Work request =
One number is the full answer: how many lines in the records contain the word "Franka"?

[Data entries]
....................

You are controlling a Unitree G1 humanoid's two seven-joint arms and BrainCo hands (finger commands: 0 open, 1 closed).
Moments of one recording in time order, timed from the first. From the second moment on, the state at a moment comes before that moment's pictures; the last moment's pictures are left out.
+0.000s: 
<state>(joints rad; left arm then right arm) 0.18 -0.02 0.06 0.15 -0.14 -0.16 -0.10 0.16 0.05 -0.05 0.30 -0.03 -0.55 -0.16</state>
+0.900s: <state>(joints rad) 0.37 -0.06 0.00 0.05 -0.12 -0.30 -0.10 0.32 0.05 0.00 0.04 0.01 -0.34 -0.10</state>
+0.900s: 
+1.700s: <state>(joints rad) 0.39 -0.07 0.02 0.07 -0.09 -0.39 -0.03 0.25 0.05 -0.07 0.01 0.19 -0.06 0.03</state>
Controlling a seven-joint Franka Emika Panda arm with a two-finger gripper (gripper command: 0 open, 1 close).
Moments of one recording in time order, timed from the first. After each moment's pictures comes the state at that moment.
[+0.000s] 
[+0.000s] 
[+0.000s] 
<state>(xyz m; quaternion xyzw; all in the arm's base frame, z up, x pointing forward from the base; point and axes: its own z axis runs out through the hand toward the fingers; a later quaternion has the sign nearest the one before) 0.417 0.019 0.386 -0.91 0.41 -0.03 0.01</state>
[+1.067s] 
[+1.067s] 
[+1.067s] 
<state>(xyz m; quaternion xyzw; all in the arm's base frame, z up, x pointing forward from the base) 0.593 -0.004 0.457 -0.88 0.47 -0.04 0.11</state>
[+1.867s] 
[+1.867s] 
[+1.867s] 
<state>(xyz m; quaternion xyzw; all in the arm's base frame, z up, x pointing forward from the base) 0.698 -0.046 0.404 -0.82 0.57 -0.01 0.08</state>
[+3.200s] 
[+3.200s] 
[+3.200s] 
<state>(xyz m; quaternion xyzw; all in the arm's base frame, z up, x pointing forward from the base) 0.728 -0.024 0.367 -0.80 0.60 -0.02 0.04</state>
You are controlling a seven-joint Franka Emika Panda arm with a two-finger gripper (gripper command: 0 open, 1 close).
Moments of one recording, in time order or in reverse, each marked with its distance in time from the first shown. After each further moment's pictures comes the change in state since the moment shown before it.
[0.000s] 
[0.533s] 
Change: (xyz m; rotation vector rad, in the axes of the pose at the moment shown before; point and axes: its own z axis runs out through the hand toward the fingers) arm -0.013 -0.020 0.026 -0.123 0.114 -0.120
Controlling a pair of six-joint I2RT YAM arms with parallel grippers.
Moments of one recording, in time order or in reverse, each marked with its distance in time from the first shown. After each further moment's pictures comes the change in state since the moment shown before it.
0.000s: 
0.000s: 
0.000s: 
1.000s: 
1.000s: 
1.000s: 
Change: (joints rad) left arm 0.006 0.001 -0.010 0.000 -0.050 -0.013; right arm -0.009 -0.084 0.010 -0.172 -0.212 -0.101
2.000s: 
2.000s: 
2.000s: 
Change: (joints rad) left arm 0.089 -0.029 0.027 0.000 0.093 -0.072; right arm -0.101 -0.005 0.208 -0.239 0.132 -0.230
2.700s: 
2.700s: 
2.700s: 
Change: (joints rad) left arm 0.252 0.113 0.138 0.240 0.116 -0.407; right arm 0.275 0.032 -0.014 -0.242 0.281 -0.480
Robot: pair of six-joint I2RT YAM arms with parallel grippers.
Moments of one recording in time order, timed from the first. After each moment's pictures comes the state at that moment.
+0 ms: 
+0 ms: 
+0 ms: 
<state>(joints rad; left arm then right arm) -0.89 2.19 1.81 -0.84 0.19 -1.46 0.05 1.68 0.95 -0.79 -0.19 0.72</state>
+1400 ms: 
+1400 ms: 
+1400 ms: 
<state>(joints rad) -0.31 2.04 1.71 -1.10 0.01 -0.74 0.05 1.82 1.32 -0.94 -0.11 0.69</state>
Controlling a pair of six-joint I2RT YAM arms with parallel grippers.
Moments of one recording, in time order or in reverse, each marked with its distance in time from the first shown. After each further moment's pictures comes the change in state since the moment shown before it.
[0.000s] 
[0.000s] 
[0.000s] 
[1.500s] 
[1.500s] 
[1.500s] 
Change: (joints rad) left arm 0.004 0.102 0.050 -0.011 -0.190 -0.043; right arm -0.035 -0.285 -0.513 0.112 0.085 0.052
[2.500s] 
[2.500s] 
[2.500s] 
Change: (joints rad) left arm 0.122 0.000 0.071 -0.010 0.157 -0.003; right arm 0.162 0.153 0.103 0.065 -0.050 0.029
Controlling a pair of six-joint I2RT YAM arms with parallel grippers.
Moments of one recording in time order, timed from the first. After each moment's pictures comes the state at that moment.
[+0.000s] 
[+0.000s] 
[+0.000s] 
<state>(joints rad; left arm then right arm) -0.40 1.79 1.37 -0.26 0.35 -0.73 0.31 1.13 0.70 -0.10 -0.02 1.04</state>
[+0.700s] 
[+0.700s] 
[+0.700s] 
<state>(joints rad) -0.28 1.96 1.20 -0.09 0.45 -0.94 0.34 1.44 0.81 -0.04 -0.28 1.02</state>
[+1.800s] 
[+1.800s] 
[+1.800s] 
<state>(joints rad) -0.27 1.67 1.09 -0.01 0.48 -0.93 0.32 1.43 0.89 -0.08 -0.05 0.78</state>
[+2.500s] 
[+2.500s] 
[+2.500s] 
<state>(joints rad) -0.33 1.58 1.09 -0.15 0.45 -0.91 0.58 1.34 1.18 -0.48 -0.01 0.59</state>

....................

Your response =
2